I want to come out to California just so I can have you drop a live human a little bit
hi can you test the cowtail rope by using petzl shunt and s.tec duck and test it on the semi statics rope
ua-cam.com/video/M2a1zdpScPo/v-deo.html
You can see the link I shared for example. I really hope you can do it. Because I really to see it
Thank you
The photo that introduces the video: That’s real life. While doing what he is doing in that photo may not be wise.
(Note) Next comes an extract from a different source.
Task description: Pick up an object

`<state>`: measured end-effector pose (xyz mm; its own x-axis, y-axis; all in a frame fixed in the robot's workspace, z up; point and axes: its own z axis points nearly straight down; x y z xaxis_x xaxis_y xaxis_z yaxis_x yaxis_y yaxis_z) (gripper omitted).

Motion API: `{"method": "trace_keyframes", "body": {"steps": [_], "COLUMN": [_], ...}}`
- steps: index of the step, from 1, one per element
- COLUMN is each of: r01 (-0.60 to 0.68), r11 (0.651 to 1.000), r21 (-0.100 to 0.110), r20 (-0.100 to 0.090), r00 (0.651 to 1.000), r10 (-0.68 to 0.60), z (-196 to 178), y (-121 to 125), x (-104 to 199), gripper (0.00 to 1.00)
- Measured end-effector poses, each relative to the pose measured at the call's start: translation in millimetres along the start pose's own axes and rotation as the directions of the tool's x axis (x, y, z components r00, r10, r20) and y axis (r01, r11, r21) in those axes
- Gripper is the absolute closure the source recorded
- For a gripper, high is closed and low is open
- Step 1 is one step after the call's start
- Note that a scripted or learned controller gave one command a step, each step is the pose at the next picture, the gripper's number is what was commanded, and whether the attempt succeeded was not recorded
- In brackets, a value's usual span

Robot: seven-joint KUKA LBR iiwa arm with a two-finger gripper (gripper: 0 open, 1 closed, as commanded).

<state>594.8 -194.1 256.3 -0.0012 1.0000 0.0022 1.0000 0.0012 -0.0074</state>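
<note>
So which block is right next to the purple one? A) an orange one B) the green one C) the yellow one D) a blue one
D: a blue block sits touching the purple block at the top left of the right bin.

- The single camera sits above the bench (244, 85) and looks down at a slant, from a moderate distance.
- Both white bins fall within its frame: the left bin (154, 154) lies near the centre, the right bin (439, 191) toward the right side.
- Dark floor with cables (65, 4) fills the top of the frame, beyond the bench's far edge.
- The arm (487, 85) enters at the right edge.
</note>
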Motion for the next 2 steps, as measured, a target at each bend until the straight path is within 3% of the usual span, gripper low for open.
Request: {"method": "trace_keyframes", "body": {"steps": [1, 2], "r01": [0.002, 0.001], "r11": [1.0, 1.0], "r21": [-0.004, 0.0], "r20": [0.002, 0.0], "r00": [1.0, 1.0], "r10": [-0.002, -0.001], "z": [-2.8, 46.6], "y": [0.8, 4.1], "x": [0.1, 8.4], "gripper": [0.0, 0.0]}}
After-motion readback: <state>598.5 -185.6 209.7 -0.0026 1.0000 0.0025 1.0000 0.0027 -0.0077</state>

It’s absolutely nothing like the drop-tests. If he fell in the position of the photo. He would basically lean back, the rubber from his shoes would take most of his weight and he would barely generate any force on the anchor. Typically- (hopefulluy) the way we use lanyards/personal anchors are a means to prevent catastrophic slipping from generally safe stances. We don’t use them to catch factor 1 or 2 lead falls. Because of the nature of the stances where we typically use lanyards - They just don’t have an opportunity to receive enormous forces. The Petzl product would be used for jugging (lot’s of rope out). It wouldn’t be used for say via-ferrata. Petzl has products for via-Ferrata that have built in shock absorbers.
people jump from higher heights. They dont absorb 13kN or 1,3 tons. Absorbing it with your legs would IMO equal to explosively lifting a 2600 pound barbell. It doesnt make perfect sense. I've seen tests with a climber absorbing a short and a long fall and they reached like 3 kN max.
*It has to be the inneria and a sudden stop. Like a boxer measuring his punching force at 700 pounds while he couldnt ever lift that. Extreme example would be a bullet delivering 1000 joules without the gun moving much not to mention ripping your arm.